“Autumn is about showing us how beautiful it can be to let things go”
I love the change of seasons and consider myself fortunate to live in a part of the world where I can witness Spring becoming Summer, Summer shifting into Autumn, Autumn giving way to Winter and finally Spring breaking through again. I’m not sure who said the above quote first but I think about it every Autumn in particular though you could say the same for any season. But in Fall, the beauty in allowing the things that are weighing you down to just fall gracefully from your shoulders, your arms, your hands really speaks to me.

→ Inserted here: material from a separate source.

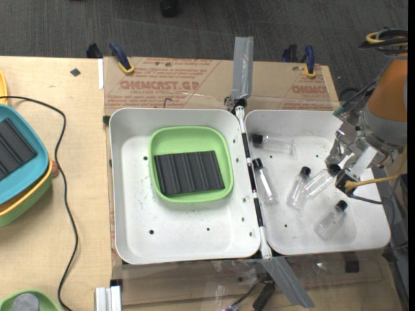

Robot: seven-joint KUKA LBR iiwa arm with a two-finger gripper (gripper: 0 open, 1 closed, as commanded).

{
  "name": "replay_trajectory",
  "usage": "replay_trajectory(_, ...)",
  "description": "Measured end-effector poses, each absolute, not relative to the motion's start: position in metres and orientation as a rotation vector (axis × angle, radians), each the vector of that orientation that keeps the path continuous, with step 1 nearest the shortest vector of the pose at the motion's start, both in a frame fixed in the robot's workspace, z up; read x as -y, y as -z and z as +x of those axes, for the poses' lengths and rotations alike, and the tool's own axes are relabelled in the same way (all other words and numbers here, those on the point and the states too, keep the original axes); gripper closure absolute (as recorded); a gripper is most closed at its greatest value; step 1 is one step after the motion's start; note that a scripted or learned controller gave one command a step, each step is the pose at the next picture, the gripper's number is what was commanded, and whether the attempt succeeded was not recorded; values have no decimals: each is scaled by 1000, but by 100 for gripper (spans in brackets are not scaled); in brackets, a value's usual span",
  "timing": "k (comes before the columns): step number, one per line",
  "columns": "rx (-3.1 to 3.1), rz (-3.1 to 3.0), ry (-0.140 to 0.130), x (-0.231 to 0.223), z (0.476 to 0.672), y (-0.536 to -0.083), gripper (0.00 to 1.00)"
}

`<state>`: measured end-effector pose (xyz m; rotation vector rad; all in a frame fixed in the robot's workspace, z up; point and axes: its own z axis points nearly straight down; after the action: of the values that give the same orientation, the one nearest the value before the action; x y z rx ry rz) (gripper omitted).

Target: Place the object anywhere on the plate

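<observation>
The gripper (338, 168) is hanging over the right-hand shallow white bin (292, 230), open or closed I cannot tell, beside clear black-capped plastic vials (310, 185) lying close together, so I judge it is risking a glancing pinch rolling one away, short of the green square plate (191, 135).

arm (395, 109): enters from the view's right edge; orange band (397, 83) uppermost.
wrist (379, 129): grey, below the band, tilted down and to the left.
end effector (342, 159): lowest, leftmost part of the arm; points down-left.
</observation>
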<state>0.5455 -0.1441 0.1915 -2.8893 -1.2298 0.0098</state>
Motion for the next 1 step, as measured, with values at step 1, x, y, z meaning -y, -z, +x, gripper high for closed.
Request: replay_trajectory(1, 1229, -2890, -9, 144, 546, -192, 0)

Learning to let things go seems like such a natural and instinctual concept but it’s not always a simple maneuver. Things matter to us, however big or small they may seem to others, and we hold onto them. We hold onto them for different reasons – sentimental value, principle, beliefs, treasures, it could be anything really. We hold onto objects, feelings, moods, behaviors, because it’s easier I think. Letting it go can be a work in progress and not as simple as feeling the wind blow in to take it away from us.
Sometimes I feel like I am becoming better at doing away with the things in my life that weigh me down. I turn the other cheek, I let it go in one ear and out the other, I just simply do not care to waste the time or energy anymore on whatever it is. But then sometimes, things get trapped in and wiggle their ways into my system and almost seems impossible to extract them and be rid of them.
I am reflecting on why I allow some things to go so naturally, like the leaves falling from the trees while others stay stuck tight no matter how hard the wind blows or the rain falls. Does it have to be all or nothing? Can’t I just hold on a little while longer and wrap myself in the blanket of leaves that refuse to leave my shoulders? It has to be all. I have to shed this layer so that come Spring, new buds emerge and make me whole again.